### TASK DESCRIPTION
Find the line holding "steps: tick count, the" in the entries below. Give it again exactly, along with every line after it up to and including the line holding "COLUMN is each".
——————————
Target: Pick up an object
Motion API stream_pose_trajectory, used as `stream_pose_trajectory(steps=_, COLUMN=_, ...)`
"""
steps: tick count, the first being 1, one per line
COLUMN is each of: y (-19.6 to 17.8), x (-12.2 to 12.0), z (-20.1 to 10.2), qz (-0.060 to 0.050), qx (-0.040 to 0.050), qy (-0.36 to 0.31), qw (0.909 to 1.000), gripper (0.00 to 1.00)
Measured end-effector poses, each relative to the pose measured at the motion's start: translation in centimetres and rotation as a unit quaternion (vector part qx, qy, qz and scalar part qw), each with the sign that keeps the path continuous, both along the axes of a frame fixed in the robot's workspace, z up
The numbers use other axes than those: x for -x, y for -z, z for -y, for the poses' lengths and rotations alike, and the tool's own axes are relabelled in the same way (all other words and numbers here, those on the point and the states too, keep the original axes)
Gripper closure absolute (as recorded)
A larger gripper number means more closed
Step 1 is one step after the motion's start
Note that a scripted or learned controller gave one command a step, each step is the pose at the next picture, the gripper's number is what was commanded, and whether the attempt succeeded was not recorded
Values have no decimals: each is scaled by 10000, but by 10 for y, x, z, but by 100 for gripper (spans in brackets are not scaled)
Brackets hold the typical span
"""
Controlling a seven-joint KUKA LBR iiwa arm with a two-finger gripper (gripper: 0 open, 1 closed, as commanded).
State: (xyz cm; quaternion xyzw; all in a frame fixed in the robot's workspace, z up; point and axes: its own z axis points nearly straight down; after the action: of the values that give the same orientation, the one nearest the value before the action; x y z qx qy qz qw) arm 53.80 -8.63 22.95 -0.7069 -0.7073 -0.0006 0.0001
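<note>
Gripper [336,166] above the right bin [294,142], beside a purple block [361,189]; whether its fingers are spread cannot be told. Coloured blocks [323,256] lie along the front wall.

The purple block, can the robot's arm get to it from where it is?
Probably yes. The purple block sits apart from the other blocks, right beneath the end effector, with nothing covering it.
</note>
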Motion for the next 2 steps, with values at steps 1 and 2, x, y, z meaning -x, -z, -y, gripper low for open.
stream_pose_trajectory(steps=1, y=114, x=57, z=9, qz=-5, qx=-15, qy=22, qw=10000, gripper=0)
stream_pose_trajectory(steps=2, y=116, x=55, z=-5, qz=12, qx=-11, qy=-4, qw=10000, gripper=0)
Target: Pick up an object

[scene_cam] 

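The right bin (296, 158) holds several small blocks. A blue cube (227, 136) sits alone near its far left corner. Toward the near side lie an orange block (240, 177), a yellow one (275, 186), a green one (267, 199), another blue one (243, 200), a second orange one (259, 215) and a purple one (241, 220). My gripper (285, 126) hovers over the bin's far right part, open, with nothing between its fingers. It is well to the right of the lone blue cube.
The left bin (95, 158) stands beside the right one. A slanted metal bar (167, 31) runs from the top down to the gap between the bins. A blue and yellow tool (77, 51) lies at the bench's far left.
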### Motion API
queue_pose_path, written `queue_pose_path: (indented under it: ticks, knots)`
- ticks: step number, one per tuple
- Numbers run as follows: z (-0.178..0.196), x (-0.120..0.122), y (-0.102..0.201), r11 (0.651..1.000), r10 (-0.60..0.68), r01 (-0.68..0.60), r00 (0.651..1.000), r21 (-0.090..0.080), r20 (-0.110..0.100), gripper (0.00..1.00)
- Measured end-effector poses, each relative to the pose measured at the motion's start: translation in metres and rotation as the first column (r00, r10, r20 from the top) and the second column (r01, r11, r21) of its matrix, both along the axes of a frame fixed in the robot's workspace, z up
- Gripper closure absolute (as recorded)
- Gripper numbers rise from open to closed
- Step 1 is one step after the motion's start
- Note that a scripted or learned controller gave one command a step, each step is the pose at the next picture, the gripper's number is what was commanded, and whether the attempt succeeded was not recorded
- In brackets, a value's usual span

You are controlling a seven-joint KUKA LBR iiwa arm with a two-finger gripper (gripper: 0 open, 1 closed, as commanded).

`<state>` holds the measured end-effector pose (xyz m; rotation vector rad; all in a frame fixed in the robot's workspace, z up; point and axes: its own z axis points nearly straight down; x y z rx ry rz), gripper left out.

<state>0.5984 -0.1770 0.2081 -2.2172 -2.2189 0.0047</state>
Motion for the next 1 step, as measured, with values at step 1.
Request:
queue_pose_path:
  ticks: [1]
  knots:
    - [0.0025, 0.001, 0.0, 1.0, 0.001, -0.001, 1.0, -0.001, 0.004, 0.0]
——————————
### COMPLETED EXERCISE
steps: tick count, the first being 1, one per line
COLUMN is each of: y (-19.6 to 17.8), x (-12.2 to 12.0), z (-20.1 to 10.2), qz (-0.060 to 0.050), qx (-0.040 to 0.050), qy (-0.36 to 0.31), qw (0.909 to 1.000), gripper (0.00 to 1.00)

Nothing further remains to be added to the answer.